### [What is needed]
All of the data below is to be returned unaltered.

Data entries
■ ■ ■ ■

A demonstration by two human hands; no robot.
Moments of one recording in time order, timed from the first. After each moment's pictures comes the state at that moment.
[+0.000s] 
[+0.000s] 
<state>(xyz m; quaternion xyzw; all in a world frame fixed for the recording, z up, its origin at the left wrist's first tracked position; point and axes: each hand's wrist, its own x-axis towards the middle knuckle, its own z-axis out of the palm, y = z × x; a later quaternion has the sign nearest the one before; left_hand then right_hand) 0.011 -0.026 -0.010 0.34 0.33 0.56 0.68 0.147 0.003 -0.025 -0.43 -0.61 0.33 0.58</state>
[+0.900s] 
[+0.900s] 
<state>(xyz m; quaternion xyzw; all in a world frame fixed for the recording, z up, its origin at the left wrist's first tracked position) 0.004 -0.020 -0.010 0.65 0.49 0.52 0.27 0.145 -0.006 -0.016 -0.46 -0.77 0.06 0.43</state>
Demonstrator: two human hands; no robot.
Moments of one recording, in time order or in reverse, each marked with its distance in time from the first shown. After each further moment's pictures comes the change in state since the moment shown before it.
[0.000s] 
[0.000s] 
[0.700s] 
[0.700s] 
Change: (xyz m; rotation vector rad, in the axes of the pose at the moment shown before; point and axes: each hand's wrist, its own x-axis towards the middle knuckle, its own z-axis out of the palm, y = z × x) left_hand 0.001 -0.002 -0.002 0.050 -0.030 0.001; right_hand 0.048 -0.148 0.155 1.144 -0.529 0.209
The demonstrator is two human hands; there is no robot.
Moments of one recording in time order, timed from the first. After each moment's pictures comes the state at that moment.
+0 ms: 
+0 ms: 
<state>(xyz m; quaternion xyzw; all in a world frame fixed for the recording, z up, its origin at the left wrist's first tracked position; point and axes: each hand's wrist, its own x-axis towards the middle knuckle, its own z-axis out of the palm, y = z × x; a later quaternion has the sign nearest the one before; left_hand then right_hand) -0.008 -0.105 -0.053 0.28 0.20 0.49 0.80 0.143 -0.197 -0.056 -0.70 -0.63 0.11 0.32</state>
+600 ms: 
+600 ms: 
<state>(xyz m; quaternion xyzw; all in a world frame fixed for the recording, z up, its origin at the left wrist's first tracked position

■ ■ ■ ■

### [Worked solution]
A demonstration by two human hands; no robot.
Moments of one recording in time order, timed from the first. After each moment's pictures comes the state at that moment.
[+0.000s] 
[+0.000s] 
<state>(xyz m; quaternion xyzw; all in a world frame fixed for the recording, z up, its origin at the left wrist's first tracked position; point and axes: each hand's wrist, its own x-axis towards the middle knuckle, its own z-axis out of the palm, y = z × x; a later quaternion has the sign nearest the one before; left_hand then right_hand) 0.011 -0.026 -0.010 0.34 0.33 0.56 0.68 0.147 0.003 -0.025 -0.43 -0.61 0.33 0.58</state>
[+0.900s] 
[+0.900s] 
<state>(xyz m; quaternion xyzw; all in a world frame fixed for the recording, z up, its origin at the left wrist's first tracked position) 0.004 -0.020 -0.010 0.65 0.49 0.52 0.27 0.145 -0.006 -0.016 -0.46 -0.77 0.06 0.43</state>
Demonstrator: two human hands; no robot.
Moments of one recording, in time order or in reverse, each marked with its distance in time from the first shown. After each further moment's pictures comes the change in state since the moment shown before it.
[0.000s] 
[0.000s] 
[0.700s] 
[0.700s] 
Change: (xyz m; rotation vector rad, in the axes of the pose at the moment shown before; point and axes: each hand's wrist, its own x-axis towards the middle knuckle, its own z-axis out of the palm, y = z × x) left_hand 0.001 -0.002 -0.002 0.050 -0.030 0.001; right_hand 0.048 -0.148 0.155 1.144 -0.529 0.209
The demonstrator is two human hands; there is no robot.
Moments of one recording in time order, timed from the first. After each moment's pictures comes the state at that moment.
+0 ms: 
+0 ms: 
<state>(xyz m; quaternion xyzw; all in a world frame fixed for the recording, z up, its origin at the left wrist's first tracked position; point and axes: each hand's wrist, its own x-axis towards the middle knuckle, its own z-axis out of the palm, y = z × x; a later quaternion has the sign nearest the one before; left_hand then right_hand) -0.008 -0.105 -0.053 0.28 0.20 0.49 0.80 0.143 -0.197 -0.056 -0.70 -0.63 0.11 0.32</state>
+600 ms: 
+600 ms: 
<state>(xyz m; quaternion xyzw; all in a world frame fixed for the recording, z up, its origin at the left wrist's first tracked position

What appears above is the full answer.